As, your brain and the gut communicate in a bidirectional way, through the autonomic nervous system (ANS) (5).

So here, I will talk about your autonomic nervous system, which is divided into two categories (6);

  • Sympathetic Nervous System (SNS)
  • Para-Sympathetic Nervous System (PNS)

The autonomic nervous system regulates your essential bodily functions, without conscious direction, such as heart rate, pupil dilation, body temperature, blood pressure, sweating and digestion (7)

Sympathetic nervous system and leaky gut

The sympathetic nervous system drives your “fight-or-flight” response. It directs your body’s prompt involuntary response to threatening or stressful situations. 

In any stressful condition, a flash flood of hormones and neurotransmitters boosts your body’s alertness, and heart rate by keeping your sympathetic nervous system stimulated (8).

If it relates to leaky gut, the particles, including toxins that leak into your bloodstream can cause an inflammatory or immune response. It’s also stressing to your body (9). As your body does not know the difference between internal and external stresses, it handles stress, in the same way, to continue maintaining homeostasis in your body.

Especially when leaky gut runs for years, your body stimulates the sympathetic system all the time to maintain homeostasis. This can lead to chronic inflammation and autoimmune disorders.

Persistently stimulated SNS and your gut microbiota 

Gut microbiota, are the beneficial microorganisms that coexist in your digestive tracts in a non-harmful manner. They also help protect your body from the penetration of pathogenic microbes. 

Persistent leaky gut stimulates your sympathetic system all the time. This kind of environment could lead to these bacterial colonies out of balance. This condition is known as dysbiosis. 

When the foundation of the microbiome is compromised it directly affects the diversity and strains of bacteria residing. It can promote the growth of pathogenic bacteria in your gut.

Moreover, your gut microbiome within your GI also contributes to produce neurotransmitters in your brain (10). Imbalance of your gut microbiome also influences your mental health (11).

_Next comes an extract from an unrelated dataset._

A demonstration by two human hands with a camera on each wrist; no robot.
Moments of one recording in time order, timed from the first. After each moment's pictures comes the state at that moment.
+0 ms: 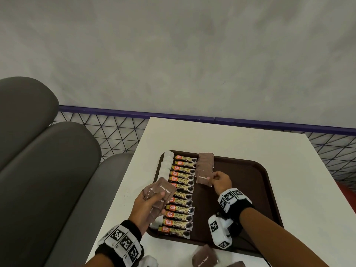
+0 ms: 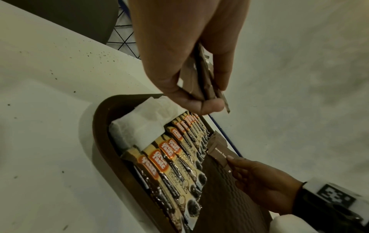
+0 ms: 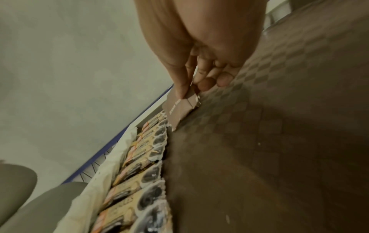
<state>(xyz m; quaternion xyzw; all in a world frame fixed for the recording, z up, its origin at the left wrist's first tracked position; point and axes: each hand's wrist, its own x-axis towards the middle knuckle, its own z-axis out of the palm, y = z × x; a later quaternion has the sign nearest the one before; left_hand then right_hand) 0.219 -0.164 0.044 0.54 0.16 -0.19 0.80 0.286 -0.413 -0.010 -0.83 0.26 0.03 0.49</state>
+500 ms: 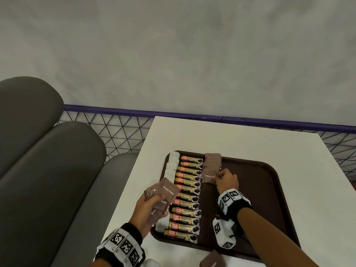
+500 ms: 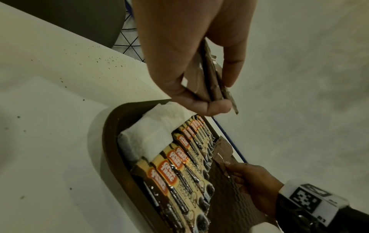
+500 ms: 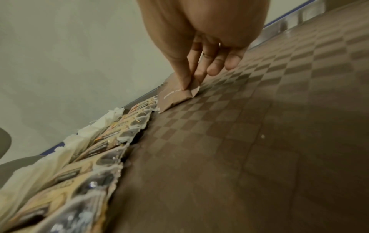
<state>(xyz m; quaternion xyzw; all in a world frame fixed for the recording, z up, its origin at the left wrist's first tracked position) 0.226 -0.154 0.042 0.53 0.19 -0.20 0.80 0.297 -0.405 -0.012 -0.89 0.30 0.03 0.35</state>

Dysbiosis is also associated with multiple other diseases including cancer (12)(13).

Para Sympathetic System

Another component of your autonomic nervous system is the parasympathetic nervous system. It’s opposite to your sympathetic nervous system. It works to calm the body down. This system also encourages your body to “rest and digest” to counter the fight-or-flight response. Blood pressure, breathing rate and hormone flow return to normal levels as the body settles into homeostasis, or equilibrium, once more (14).

Is your brain causing your leaky gut?

In general, your brain does not cause leaky gut. But still, it can have an impact on the continued breakdown of gastrointestinal walls. Not only that, it can also affect how quickly the GI can heal.

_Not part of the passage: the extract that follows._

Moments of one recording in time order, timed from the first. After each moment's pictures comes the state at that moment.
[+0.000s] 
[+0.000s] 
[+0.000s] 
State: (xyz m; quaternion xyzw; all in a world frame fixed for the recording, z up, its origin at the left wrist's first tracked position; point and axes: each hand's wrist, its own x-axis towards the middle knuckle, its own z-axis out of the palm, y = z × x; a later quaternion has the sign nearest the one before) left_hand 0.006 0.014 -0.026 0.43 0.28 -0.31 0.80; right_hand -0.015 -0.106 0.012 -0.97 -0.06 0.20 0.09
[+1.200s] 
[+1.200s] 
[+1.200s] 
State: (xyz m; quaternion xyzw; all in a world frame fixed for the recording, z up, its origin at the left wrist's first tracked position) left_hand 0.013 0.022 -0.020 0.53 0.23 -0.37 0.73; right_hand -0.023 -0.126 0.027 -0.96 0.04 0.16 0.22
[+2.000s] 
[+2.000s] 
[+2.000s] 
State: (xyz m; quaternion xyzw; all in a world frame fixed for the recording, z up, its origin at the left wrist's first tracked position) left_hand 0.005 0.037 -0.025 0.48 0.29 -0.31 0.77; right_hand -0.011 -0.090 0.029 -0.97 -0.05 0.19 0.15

Your brain-gut axis works in both ways. For example, stress contributes to an acidic environment with-in your GI, which in turn leads to leaky gut and microbiome imbalance. 

The microbiome imbalance can result in more pathogenic or non-beneficial bacteria within your GI. This condition can also promote an imbalance of your brain chemicals because your GI is responsible for the production of neurotransmitters (brain chemicals).

How to get freedom from a leaky gut?

Like your sympathetic system can affect your GI and worsen the leaky gut, you can reverse the whole cycle by maintaining your body via stimulation of the parasympathetic system. It will help you with your digestion and restore homeostasis by allowing your body to be in a “healing state” for the repair of broken GI walls. 

The hence-forth leaky gut situation will improve considerably.